# EOS R - Cancel focus magnifier with shutter button?



## iamTTboy (Nov 28, 2019)

I was wondering if anyone was able to find a way to set the EOS R so that when you half-press the shutter button, if you are in focus magnifier, it will exit so that you can see the full screen again.

Half-pressing on most of the Fuji or Sony mirrorless cameras exits the magnifier screen but can't figure it out on Canon.

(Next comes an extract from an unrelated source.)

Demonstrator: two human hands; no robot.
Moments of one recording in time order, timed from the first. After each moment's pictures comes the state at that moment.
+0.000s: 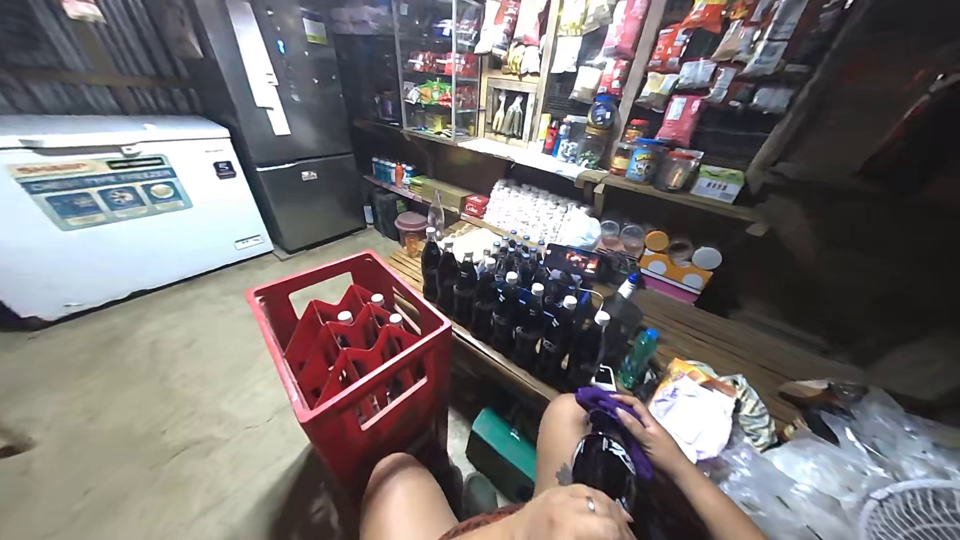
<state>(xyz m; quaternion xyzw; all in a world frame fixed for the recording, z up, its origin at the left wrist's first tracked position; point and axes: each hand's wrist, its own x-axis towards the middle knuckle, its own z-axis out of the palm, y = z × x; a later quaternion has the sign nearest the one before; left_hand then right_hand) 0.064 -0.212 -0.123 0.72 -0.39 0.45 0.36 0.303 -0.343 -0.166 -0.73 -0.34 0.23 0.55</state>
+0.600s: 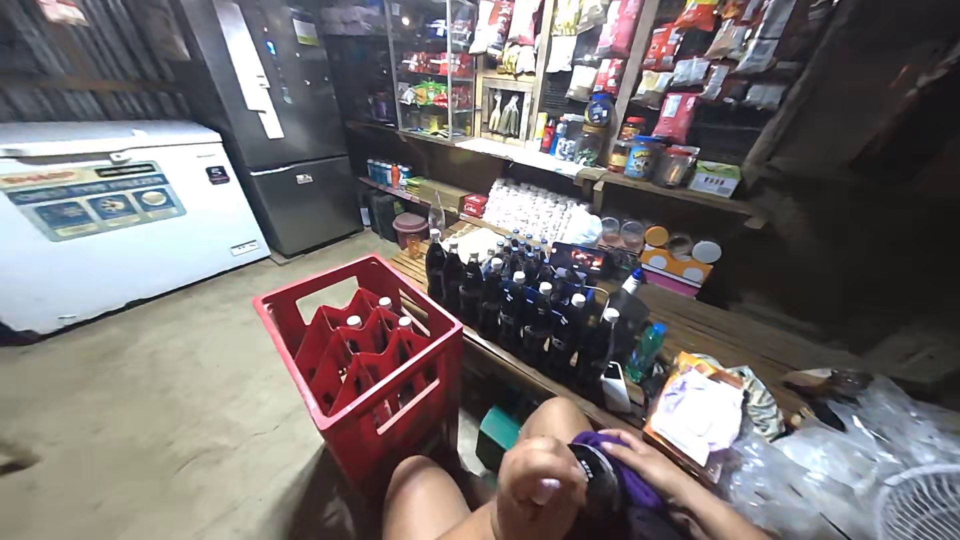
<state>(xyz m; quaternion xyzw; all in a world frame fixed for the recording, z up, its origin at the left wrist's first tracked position) 0.044 -0.169 -0.118 0.59 -0.28 0.55 0.52 0.240 -0.334 -0.152 -0.75 -0.24 0.41 0.46</state>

For the interim, I'm using the right M-fn bar and the record button for focus magnifier.


----------



## Dockland (Nov 28, 2019)

iamTTboy said:


> I was wondering if anyone was able to find a way to set the EOS R so that when you half-press the shutter button, if you are in focus magnifier, it will exit so that you can see the full screen again.
> 
> Half-pressing on most of the Fuji or Sony mirrorless cameras exits the magnifier screen but can't figure it out on Canon.
> 
> For the interim, I'm using the right M-fn bar and the record button for focus magnifier.


It's working on my 5D IV without any hassle. You might have a faulty device perhaps?


----------



## iamTTboy (Nov 28, 2019)

Dockland said:


> It's working on my 5D IV without any hassle. You might have a faulty device perhaps?


not sure, I don't have a 5D IV to compare with, only a 6D


----------



## Dockland (Nov 28, 2019)

iamTTboy said:


> not sure, I don't have a 5D IV to compare with, only a 6D


Ah, i find it a bit hard that Canon "removes" features. They usually add functionality. If it's not a bug in FW?


----------



## steen-ag (Nov 28, 2019)

Just turn the fucusring and it will magnify 5 or 10 times


----------



## iamTTboy (Nov 28, 2019)

Dockland said:


> Ah, i find it a bit hard that Canon "removes" features. They usually add functionality. If it's not a bug in FW?


the EOS R Menu and Settings feels limited and incomplete to me. I hope they release an update to fix this the exit magnify screen.



steen-ag said:


> Just turn the fucusring and it will magnify 5 or 10 times



forgot to mention I am using legacy non Canon lenses with no focus chip (Leica M and Pentax lenses) on my Canon EOS R


----------